Virus excretion can be detected in the majority of vaccinees between 6 to 28 days after vaccination. However transmission of the virus to susceptible contacts rarely occur. It is therefore safe to vaccinate persons who may come into pregnant women. Vaccine virus may also be shed in the breast milk of women who were vaccinated postpartum. However even though some infants are infected, they develop no clinical features. Rubella vaccines are well tolerated. Lymphadenopathy, rash and arthropathy may occur between 10 days and 4 weeks after vaccination. These reactions are less severe than the natural infection. Postpurbertal females are more likely to develop symptoms than children. Like other live vaccines, rubella vaccine should not be given to immunocompromised patients, as a result of disease or treatment.

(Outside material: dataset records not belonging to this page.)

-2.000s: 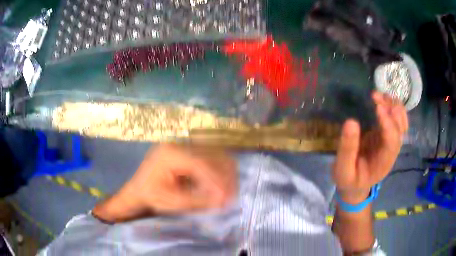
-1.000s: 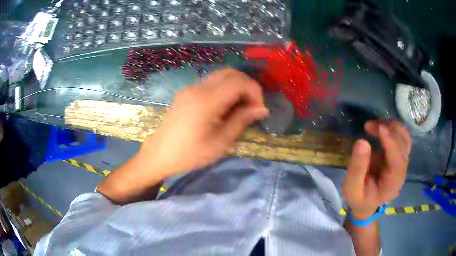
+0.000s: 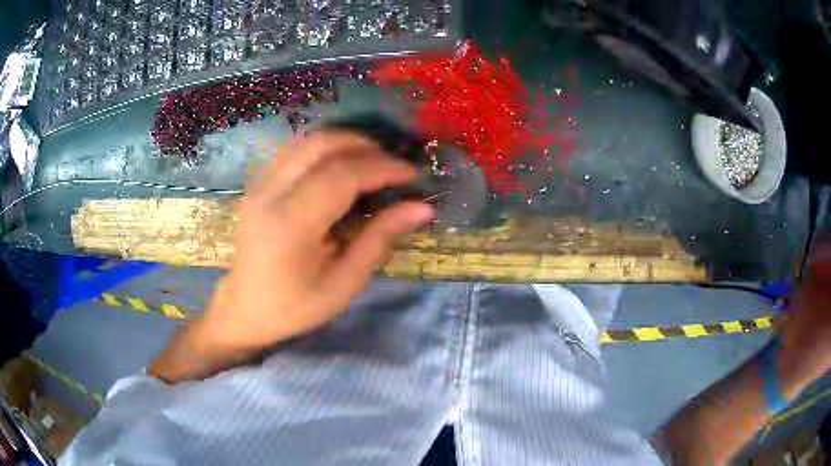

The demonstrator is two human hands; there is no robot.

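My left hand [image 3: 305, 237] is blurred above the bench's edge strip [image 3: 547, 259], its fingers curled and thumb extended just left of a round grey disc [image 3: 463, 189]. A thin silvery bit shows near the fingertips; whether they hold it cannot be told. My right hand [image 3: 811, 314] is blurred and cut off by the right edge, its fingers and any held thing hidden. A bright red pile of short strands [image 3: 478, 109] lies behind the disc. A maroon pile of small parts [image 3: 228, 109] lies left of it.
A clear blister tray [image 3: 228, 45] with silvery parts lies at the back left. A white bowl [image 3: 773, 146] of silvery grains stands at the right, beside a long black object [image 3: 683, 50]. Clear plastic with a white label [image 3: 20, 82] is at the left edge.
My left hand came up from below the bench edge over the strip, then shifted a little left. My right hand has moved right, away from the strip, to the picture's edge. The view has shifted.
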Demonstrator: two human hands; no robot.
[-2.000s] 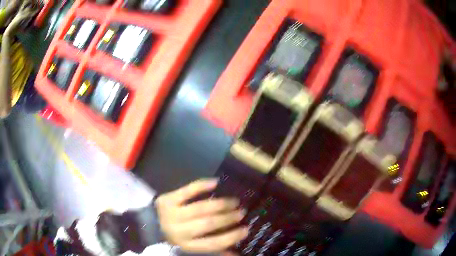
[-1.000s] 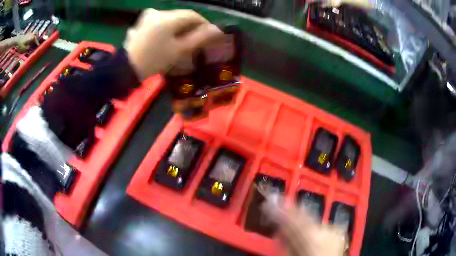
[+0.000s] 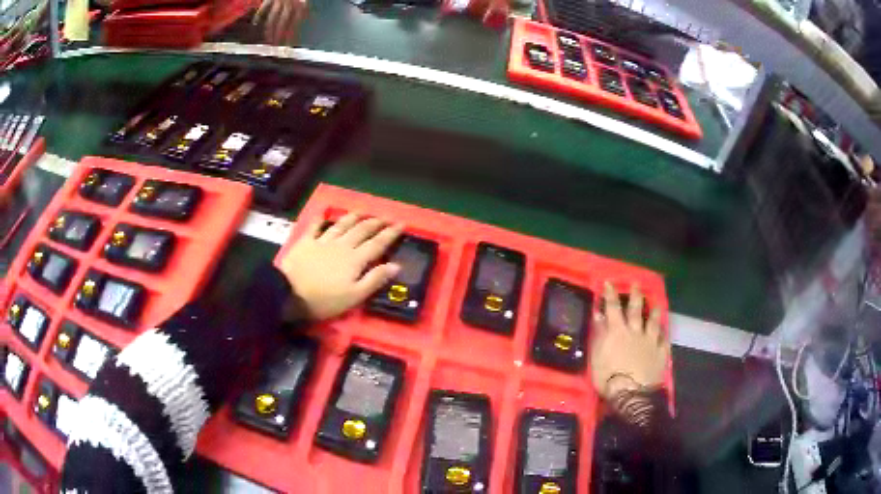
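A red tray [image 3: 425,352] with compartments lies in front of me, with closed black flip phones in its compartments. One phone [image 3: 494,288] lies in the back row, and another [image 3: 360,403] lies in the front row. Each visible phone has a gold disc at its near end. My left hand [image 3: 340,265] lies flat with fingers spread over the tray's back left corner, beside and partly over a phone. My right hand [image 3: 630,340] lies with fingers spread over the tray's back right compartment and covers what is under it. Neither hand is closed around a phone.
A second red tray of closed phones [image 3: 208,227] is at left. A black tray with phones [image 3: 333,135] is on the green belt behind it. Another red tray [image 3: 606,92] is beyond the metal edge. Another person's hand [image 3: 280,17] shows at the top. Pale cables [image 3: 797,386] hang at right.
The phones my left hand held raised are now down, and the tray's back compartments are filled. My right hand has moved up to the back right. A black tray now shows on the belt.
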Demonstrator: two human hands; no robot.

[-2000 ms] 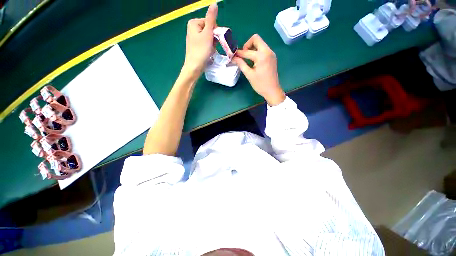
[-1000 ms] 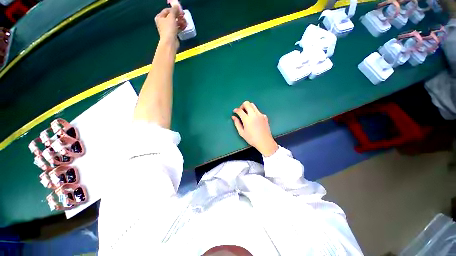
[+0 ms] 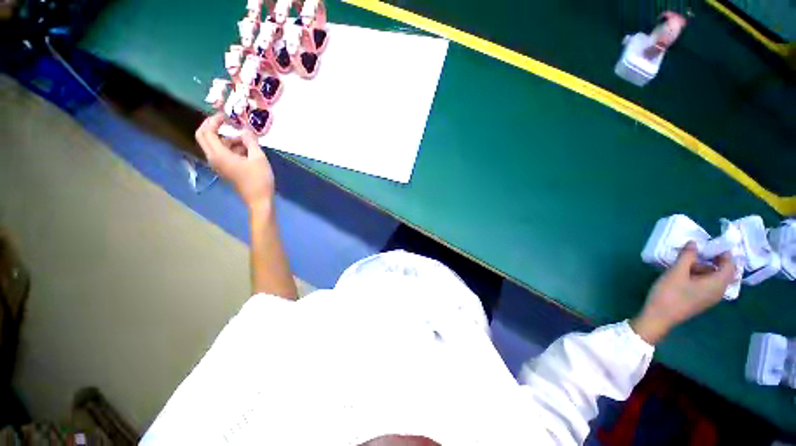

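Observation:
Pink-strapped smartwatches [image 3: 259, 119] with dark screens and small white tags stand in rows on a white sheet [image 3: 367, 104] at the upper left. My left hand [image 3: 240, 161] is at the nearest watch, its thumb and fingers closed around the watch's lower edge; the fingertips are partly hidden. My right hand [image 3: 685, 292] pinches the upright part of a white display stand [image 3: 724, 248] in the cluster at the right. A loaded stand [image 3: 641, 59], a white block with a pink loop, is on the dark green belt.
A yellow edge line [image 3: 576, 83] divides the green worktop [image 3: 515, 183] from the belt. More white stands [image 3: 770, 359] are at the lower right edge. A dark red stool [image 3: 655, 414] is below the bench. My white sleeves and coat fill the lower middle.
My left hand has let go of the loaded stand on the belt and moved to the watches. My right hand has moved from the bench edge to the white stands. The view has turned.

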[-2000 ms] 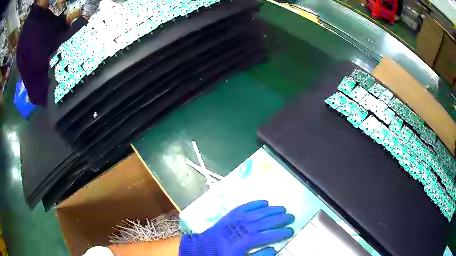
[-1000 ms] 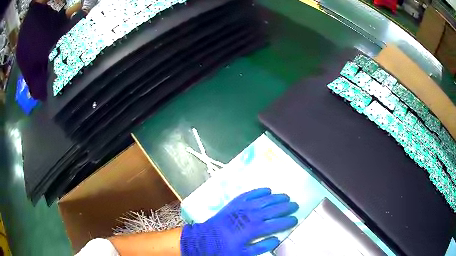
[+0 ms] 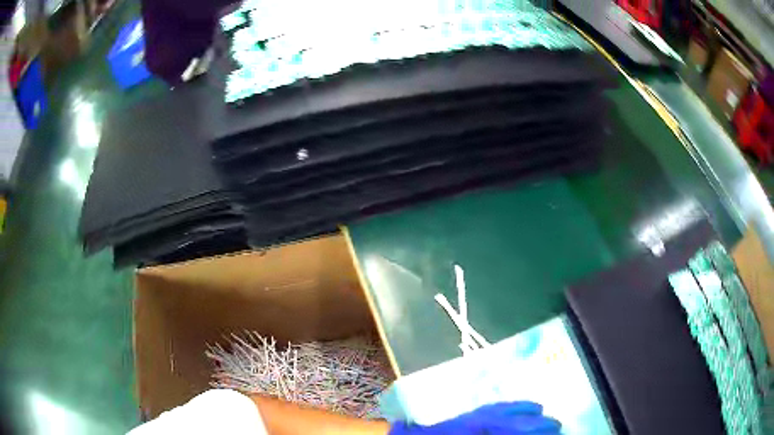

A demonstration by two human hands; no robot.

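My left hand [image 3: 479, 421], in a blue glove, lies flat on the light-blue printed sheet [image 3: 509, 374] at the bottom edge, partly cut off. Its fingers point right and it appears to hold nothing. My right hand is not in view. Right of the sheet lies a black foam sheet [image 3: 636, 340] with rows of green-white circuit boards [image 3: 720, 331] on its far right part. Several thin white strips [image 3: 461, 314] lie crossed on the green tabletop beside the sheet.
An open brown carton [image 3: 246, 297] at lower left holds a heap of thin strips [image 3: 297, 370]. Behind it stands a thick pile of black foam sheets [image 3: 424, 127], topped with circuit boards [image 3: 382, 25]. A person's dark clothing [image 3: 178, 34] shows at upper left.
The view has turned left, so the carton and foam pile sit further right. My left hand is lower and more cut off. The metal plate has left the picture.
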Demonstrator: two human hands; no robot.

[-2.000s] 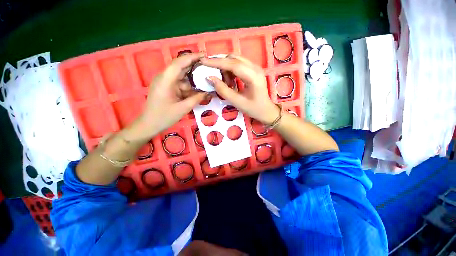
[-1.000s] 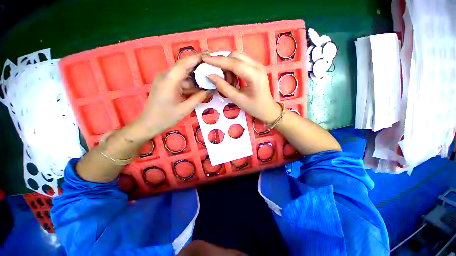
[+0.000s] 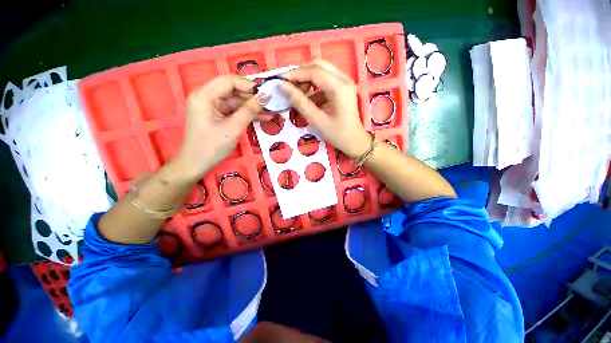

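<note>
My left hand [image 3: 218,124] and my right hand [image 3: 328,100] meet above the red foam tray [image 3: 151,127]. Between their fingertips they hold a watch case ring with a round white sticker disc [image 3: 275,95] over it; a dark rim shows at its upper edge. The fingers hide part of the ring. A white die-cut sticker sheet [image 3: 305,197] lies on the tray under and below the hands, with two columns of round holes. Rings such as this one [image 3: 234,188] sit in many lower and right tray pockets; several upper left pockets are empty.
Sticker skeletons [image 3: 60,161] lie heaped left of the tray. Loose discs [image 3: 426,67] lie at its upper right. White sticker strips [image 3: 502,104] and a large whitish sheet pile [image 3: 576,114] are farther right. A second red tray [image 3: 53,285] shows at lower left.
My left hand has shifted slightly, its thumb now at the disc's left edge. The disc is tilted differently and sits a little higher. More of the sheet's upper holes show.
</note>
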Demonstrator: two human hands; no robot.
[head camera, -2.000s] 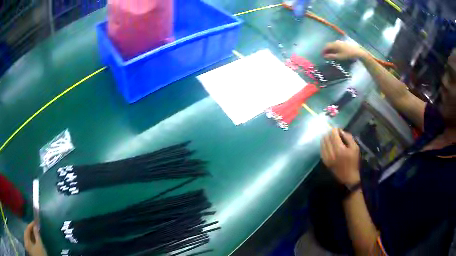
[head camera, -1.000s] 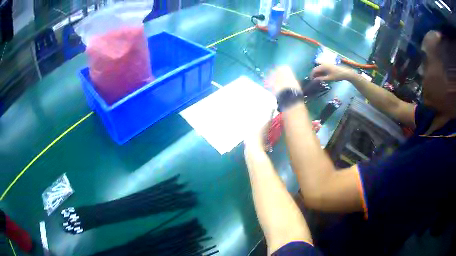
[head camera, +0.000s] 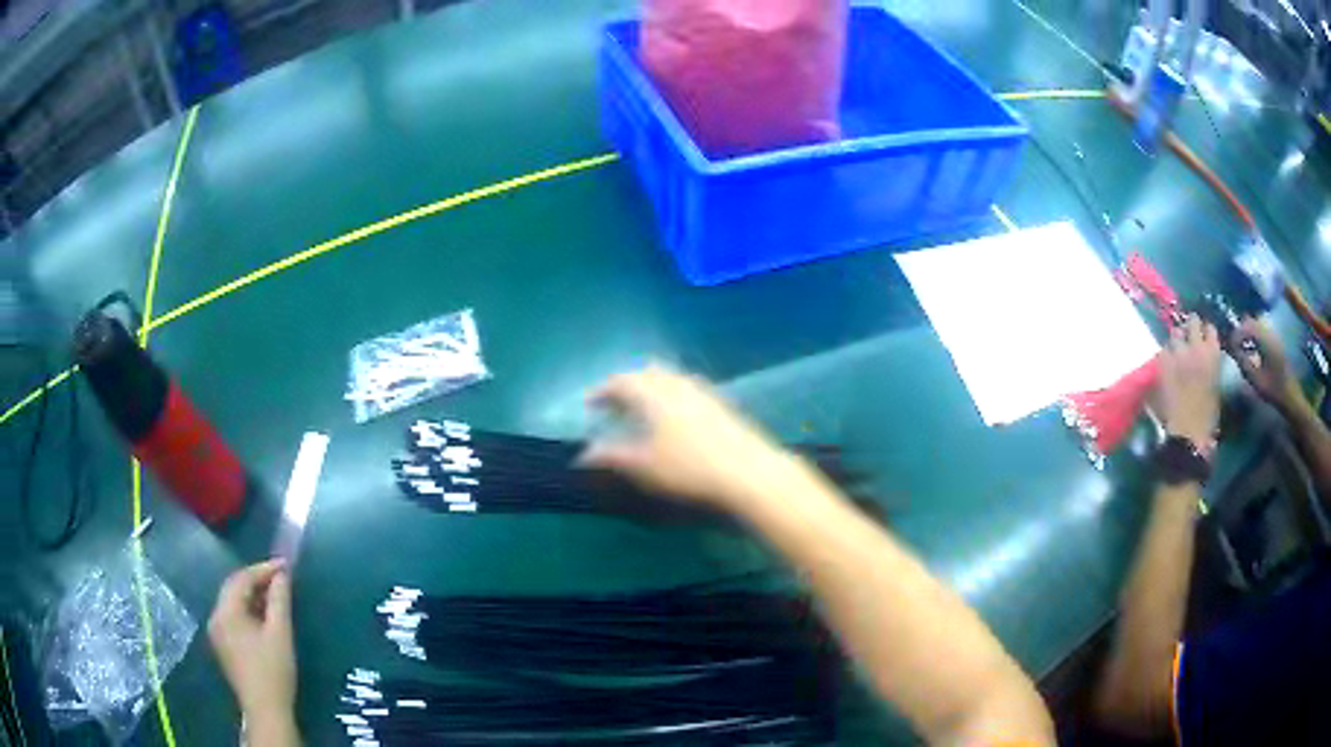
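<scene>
My left hand (head camera: pixel 254 642) is at the lower left, its fingers on the lower end of a flat silver ruler (head camera: pixel 302 489). My right hand (head camera: pixel 664 435) is blurred over the upper bundle of black wires (head camera: pixel 540 474); its thumb and forefinger look apart, and I cannot tell if something small is between them. White marker sleeves (head camera: pixel 442 464) sit on the left ends of this bundle. Two more black wire bundles (head camera: pixel 584 635) with white-sleeved left ends lie below it. A small clear bag of white sleeves (head camera: pixel 418 365) lies above the bundles.
A red heat gun (head camera: pixel 193 460) with a black nozzle and crumpled clear bags (head camera: pixel 110 642) are at left. A blue bin (head camera: pixel 847 204) holds a bag of red-pink parts (head camera: pixel 752 73). A paper sheet (head camera: pixel 1029 321) and red wires (head camera: pixel 1117 409) lie at right, by another person's hands (head camera: pixel 1190 372).
The view has swung left, bringing the heat gun and my left hand on the ruler into view. My right hand has come back from the red wires to the black bundle.
</scene>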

Pregnancy is an absolute contraindication and pregnancy should be avoided for 1 month after vaccination. Where inadvertent rubella vaccination had occurred just before or during pregnancy, there had no been a single case of fetal damage reported. Even though it has been shown vaccine virus does cross the placenta and establishes a persistent fetal infection. In a series of 486 babies delivered by women who were inadvertently vaccinated during the first trimester, no congenital abnormalities consistent with CRS were reported. However, there was serological evidence of infection in 8 babies
3. Reinfection
Reinfection with rubella may occur. It is more likely to occur in those whose immunity is induced by vaccination rather than natural infection. The IgG response is highly elevated. A slight and transient IgM response may be present. It has been suggested that IgG avidity assays may be useful in distinguishing between primary and reinfection.
4. Passive Immunization
Post-exposure prophylaxis with immunoglobulins does not prevent infection in non-immune contacts and is therefore not recommended for protection of women exposed to rubella. However it may reduce the likelihood of clinical symptoms which may reduce the level of maternal viraemia and the risk to the fetus. Women who contract rubella during the first trimester of pregnancy but are determined to proceed with the pregnancy may be offered HNIG or rubella immunoglobulin. There is evidence to suggest that infants of women who experienced subclinical rubella in early pregnancy following administration of HNIG is less likely to be infected in utero, or if infected, less likely to be less severely affected. Possible mode of action seems to be decreased maternal viraemia in the presence of HNIG. Dudgeon advocates the administration of HNIG to women who are determined to proceed to term. He suggests a dose of 1500 mg i.m. as soon as possible after exposure and 3 to 4 days later.